HOW TO COMPLETE THIS TASK:
Repeat verbatim, and only, the lines of the data below, beginning at the line that contains "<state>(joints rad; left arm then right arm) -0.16" and stopping after the line that contains "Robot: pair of".

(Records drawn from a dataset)

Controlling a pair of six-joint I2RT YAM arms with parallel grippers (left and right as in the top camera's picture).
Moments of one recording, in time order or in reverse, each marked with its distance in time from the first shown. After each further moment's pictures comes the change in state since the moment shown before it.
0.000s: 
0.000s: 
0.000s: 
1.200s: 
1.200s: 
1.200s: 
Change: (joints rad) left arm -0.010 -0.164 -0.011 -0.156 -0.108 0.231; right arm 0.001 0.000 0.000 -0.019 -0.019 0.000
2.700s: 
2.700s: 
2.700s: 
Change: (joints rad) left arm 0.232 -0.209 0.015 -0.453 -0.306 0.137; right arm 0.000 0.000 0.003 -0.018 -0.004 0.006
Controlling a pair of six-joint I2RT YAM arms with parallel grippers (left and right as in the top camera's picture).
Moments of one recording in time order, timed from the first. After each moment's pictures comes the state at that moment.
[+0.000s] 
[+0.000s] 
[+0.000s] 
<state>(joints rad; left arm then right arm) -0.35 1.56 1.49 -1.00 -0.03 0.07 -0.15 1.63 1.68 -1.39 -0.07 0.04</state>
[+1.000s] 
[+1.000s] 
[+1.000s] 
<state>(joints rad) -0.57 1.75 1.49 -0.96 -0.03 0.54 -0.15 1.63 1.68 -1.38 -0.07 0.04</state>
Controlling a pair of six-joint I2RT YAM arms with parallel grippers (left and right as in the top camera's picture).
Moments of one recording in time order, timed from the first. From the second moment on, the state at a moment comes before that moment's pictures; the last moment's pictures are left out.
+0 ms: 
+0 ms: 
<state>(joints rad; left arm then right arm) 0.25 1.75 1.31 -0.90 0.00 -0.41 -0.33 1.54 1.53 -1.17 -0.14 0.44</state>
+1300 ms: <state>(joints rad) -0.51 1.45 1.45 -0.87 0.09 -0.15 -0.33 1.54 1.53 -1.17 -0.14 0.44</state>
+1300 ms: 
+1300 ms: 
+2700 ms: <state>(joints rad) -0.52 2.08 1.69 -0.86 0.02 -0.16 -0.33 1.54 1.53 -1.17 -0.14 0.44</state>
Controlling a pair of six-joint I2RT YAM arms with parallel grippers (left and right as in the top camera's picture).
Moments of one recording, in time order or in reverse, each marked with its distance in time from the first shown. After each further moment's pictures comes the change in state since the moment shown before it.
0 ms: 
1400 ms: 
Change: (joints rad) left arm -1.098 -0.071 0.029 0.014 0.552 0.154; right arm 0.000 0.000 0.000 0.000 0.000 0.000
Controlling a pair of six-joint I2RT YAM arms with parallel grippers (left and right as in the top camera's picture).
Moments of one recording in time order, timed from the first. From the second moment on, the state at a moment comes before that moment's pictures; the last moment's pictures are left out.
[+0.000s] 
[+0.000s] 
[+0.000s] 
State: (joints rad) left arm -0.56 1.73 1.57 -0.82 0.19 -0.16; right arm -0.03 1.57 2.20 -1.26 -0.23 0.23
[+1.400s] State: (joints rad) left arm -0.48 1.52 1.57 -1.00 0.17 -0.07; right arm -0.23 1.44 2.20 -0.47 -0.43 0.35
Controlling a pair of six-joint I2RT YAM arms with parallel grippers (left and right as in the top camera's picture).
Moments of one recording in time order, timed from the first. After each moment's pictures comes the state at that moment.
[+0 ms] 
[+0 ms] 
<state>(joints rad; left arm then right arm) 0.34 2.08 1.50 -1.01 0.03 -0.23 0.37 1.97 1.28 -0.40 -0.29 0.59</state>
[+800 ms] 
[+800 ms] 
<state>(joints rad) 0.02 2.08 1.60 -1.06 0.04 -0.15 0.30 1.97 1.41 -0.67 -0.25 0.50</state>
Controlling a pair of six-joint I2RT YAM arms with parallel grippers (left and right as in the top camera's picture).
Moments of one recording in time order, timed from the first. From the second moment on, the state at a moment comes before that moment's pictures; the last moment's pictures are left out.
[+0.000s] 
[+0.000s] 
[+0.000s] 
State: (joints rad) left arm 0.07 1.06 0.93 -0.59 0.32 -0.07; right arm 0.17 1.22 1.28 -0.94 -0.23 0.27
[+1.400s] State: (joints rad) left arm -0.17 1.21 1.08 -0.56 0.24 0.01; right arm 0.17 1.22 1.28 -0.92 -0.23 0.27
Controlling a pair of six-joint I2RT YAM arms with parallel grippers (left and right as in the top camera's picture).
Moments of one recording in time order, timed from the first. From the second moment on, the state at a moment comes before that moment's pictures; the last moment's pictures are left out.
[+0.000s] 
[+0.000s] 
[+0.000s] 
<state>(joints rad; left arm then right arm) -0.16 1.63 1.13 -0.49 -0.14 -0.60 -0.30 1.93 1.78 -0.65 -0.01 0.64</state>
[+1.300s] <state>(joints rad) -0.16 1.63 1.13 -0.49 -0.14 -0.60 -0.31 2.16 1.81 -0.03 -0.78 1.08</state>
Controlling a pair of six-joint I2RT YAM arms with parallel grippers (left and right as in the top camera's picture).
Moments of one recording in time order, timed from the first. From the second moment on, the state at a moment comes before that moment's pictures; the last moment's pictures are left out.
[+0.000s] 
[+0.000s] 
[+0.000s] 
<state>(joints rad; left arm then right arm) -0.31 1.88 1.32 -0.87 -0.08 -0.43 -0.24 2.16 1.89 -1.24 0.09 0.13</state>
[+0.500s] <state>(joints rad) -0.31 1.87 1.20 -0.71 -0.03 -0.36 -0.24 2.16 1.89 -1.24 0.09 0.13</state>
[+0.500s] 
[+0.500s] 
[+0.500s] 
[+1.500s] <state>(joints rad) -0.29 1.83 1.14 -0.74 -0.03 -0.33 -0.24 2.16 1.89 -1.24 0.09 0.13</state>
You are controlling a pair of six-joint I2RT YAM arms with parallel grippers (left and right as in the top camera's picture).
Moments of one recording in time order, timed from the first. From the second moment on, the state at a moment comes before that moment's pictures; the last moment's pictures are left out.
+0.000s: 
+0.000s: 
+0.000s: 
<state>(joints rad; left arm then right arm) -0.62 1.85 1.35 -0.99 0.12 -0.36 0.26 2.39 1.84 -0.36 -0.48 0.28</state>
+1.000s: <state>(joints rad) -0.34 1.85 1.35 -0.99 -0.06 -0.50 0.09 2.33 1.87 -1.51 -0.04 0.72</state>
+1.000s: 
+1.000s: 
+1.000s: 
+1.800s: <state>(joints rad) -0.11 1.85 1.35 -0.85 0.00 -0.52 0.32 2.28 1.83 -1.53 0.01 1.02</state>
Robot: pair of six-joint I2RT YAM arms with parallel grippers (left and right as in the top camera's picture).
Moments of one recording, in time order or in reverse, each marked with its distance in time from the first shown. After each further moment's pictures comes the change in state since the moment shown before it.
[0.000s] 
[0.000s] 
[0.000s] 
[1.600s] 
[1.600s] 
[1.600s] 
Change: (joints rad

EXERCISE RESULT:
<state>(joints rad; left arm then right arm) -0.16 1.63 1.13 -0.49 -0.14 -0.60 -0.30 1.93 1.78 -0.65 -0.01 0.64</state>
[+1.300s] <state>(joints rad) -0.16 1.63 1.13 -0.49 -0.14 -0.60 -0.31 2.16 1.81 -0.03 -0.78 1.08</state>
Controlling a pair of six-joint I2RT YAM arms with parallel grippers (left and right as in the top camera's picture).
Moments of one recording in time order, timed from the first. From the second moment on, the state at a moment comes before that moment's pictures; the last moment's pictures are left out.
[+0.000s] 
[+0.000s] 
[+0.000s] 
<state>(joints rad; left arm then right arm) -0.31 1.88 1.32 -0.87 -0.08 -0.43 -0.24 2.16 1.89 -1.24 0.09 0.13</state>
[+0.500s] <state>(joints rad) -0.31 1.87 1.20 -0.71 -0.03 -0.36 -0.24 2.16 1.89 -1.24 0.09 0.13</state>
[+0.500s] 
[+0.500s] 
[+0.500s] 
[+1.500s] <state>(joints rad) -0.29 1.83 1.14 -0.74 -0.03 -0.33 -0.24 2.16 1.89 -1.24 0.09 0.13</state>
You are controlling a pair of six-joint I2RT YAM arms with parallel grippers (left and right as in the top camera's picture).
Moments of one recording in time order, timed from the first. From the second moment on, the state at a moment comes before that moment's pictures; the last moment's pictures are left out.
+0.000s: 
+0.000s: 
+0.000s: 
<state>(joints rad; left arm then right arm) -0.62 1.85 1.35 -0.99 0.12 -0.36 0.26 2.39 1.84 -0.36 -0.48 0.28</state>
+1.000s: <state>(joints rad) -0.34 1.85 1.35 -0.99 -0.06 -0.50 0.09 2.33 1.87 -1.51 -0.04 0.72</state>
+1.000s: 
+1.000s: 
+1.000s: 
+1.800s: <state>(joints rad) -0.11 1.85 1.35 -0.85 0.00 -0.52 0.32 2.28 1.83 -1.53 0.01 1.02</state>
Robot: pair of six-joint I2RT YAM arms with parallel grippers (left and right as in the top camera's picture).

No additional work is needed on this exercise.